Exercise
Your output should be each line from the material below that has the word "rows".

Given data
▬▬▬▬▬▬
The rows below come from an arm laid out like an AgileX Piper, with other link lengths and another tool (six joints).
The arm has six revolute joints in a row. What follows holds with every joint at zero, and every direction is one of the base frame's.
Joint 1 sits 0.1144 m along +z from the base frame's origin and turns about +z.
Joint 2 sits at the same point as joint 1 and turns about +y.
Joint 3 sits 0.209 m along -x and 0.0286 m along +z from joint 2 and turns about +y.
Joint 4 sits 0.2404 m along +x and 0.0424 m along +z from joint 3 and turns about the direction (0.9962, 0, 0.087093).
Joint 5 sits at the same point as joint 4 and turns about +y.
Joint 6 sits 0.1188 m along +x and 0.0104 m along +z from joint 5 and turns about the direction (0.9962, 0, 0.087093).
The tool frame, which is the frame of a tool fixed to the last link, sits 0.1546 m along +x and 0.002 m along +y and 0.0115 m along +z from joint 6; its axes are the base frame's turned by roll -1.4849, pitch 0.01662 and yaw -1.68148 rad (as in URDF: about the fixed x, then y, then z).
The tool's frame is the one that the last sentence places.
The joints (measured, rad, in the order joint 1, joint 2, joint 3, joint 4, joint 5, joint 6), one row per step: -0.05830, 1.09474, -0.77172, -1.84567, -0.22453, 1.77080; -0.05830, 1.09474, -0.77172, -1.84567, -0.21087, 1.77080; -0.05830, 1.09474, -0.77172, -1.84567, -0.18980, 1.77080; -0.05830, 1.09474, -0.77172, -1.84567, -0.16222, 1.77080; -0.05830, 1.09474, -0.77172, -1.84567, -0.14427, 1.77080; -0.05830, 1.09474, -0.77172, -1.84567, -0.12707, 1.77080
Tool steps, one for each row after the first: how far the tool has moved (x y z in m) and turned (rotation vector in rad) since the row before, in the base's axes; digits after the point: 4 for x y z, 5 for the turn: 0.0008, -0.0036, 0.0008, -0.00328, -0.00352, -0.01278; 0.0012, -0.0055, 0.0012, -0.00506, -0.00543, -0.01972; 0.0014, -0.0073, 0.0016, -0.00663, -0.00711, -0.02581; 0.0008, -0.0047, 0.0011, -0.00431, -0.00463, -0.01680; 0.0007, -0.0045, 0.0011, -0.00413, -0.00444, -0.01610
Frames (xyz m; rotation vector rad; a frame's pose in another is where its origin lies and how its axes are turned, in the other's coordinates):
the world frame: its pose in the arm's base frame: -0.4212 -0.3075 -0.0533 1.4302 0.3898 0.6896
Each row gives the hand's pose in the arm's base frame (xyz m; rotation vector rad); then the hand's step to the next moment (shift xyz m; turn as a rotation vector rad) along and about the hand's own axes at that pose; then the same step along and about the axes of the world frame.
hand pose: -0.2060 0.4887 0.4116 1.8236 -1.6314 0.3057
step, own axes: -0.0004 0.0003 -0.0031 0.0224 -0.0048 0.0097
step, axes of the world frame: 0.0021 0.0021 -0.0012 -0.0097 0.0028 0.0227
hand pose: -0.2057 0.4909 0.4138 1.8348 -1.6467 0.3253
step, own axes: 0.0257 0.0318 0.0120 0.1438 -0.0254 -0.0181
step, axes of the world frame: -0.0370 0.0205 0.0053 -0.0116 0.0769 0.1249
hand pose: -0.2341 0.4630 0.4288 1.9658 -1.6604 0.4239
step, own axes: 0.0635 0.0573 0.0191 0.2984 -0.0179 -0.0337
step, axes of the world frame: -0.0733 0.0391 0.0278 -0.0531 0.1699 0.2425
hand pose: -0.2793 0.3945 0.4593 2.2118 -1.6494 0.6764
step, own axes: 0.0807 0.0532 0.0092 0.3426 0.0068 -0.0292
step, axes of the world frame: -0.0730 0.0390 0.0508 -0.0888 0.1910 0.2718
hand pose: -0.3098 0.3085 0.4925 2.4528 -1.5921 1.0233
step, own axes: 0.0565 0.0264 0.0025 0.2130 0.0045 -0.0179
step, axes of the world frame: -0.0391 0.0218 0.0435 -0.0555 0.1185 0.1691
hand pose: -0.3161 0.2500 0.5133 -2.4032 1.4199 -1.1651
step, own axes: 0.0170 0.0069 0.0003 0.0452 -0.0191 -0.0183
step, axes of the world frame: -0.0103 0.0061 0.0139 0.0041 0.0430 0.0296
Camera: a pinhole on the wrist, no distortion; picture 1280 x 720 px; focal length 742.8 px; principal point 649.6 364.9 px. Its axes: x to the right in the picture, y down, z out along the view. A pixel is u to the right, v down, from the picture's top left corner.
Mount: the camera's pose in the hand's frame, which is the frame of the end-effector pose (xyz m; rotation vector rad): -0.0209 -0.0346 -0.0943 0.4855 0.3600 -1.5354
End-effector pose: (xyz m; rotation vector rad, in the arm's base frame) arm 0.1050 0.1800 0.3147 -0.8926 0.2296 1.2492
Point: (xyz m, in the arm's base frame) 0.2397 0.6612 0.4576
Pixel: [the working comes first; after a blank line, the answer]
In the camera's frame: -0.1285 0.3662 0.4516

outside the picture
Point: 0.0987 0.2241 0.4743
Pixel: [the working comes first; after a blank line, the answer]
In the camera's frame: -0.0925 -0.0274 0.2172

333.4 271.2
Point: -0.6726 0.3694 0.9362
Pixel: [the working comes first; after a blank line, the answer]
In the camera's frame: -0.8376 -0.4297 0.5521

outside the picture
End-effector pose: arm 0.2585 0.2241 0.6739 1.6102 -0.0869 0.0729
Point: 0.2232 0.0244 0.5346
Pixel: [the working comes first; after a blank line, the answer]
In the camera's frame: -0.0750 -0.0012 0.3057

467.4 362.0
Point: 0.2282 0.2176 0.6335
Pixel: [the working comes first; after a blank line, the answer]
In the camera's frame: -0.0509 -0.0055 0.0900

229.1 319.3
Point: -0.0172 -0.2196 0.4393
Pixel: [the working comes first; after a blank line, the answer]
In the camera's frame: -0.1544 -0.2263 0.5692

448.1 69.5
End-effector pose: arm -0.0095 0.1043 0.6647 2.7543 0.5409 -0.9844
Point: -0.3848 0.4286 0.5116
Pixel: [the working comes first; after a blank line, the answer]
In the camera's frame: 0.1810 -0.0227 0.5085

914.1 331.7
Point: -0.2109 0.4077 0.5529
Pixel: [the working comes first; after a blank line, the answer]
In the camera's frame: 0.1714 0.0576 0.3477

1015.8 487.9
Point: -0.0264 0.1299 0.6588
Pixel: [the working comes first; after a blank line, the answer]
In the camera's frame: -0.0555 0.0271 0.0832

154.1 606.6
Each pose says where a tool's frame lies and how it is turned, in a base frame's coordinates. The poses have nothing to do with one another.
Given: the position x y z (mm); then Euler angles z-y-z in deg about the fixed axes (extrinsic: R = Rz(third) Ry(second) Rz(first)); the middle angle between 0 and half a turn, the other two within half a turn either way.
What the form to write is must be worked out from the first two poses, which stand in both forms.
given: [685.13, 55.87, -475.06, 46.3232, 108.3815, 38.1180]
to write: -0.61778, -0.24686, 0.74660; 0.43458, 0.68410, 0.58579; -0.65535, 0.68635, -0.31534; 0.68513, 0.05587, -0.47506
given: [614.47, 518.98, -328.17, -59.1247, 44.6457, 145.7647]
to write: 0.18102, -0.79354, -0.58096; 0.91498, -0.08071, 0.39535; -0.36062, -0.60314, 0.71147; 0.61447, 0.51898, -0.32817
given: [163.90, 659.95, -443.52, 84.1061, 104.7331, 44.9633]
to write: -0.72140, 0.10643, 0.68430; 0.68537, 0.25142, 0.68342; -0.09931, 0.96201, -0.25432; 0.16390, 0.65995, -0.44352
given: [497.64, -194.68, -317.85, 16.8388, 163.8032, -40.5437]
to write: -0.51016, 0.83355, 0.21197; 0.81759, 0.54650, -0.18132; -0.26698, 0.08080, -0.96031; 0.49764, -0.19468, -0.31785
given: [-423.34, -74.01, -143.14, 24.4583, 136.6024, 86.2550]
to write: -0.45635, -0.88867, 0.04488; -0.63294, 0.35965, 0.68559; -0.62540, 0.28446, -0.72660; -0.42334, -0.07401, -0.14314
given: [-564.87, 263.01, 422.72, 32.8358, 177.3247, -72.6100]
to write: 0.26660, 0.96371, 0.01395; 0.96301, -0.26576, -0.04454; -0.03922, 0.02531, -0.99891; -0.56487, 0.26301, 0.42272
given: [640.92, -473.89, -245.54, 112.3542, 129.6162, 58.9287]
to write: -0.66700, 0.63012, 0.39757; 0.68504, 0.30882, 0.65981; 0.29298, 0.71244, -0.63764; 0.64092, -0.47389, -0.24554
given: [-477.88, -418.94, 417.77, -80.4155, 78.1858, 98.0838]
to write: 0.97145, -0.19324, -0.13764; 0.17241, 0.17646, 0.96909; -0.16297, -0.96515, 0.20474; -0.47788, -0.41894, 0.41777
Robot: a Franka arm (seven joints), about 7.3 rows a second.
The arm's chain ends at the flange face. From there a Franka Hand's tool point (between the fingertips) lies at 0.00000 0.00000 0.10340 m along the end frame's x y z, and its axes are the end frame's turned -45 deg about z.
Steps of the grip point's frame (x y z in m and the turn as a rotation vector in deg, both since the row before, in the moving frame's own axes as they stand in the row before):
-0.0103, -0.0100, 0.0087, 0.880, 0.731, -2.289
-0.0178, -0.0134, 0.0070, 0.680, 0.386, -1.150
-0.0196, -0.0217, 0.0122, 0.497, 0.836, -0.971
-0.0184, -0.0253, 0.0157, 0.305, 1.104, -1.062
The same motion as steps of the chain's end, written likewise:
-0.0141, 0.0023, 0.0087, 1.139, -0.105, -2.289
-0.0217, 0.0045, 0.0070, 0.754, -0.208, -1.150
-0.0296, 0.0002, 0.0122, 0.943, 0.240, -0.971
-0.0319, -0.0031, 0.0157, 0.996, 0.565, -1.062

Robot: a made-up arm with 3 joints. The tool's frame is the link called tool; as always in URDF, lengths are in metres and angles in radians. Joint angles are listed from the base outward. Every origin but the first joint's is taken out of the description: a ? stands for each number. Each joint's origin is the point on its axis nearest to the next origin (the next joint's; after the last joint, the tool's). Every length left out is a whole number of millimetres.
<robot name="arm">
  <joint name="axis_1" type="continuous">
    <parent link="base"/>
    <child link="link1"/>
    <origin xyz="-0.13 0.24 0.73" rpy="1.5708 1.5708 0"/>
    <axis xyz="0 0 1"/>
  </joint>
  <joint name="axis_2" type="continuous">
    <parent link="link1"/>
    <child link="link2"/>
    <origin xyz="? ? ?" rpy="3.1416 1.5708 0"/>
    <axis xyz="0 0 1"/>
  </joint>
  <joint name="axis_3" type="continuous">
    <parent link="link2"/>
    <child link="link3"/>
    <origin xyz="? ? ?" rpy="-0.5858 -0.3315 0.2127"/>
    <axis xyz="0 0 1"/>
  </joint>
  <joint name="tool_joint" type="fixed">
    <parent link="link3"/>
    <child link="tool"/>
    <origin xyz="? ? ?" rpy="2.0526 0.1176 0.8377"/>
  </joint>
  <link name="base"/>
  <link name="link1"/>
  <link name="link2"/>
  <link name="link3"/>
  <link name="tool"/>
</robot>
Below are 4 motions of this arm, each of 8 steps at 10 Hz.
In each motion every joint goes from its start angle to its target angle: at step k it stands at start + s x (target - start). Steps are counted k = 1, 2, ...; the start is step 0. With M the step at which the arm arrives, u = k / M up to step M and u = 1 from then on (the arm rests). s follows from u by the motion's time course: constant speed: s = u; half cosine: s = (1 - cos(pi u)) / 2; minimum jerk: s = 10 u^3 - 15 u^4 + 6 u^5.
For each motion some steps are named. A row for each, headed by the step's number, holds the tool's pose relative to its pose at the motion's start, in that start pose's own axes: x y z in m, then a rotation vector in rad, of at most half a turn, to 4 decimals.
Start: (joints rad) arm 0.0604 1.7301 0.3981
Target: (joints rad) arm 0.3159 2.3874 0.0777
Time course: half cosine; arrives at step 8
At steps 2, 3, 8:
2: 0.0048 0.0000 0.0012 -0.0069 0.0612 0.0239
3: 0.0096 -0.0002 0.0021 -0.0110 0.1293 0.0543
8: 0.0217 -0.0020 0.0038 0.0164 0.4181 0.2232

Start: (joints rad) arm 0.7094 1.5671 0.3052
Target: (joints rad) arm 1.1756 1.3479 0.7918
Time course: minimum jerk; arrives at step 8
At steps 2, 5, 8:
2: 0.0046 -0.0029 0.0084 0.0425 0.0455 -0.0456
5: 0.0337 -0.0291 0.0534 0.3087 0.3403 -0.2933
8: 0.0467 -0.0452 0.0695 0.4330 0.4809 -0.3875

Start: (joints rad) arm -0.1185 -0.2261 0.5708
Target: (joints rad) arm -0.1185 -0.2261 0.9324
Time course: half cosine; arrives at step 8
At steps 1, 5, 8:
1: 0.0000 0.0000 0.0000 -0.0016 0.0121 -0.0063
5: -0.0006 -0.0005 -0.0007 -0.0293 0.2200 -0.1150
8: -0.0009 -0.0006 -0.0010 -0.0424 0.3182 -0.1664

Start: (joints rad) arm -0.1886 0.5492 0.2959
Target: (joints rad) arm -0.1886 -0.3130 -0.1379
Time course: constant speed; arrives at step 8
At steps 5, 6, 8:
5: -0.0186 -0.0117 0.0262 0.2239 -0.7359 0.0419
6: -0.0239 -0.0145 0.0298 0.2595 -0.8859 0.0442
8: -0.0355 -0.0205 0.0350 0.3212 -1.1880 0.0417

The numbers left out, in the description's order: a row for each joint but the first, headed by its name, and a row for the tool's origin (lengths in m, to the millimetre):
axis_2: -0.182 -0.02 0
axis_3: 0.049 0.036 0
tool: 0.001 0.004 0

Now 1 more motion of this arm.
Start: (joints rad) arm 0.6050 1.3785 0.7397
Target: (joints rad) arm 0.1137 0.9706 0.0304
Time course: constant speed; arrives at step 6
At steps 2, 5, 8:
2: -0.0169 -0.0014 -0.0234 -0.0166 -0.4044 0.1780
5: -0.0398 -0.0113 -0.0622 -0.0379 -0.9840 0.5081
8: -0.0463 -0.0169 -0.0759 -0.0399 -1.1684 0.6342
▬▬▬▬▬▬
Result of this exercise
The rows below come from an arm laid out like an AgileX Piper, with other link lengths and another tool (six joints).
Robot: a Franka arm (seven joints), about 7.3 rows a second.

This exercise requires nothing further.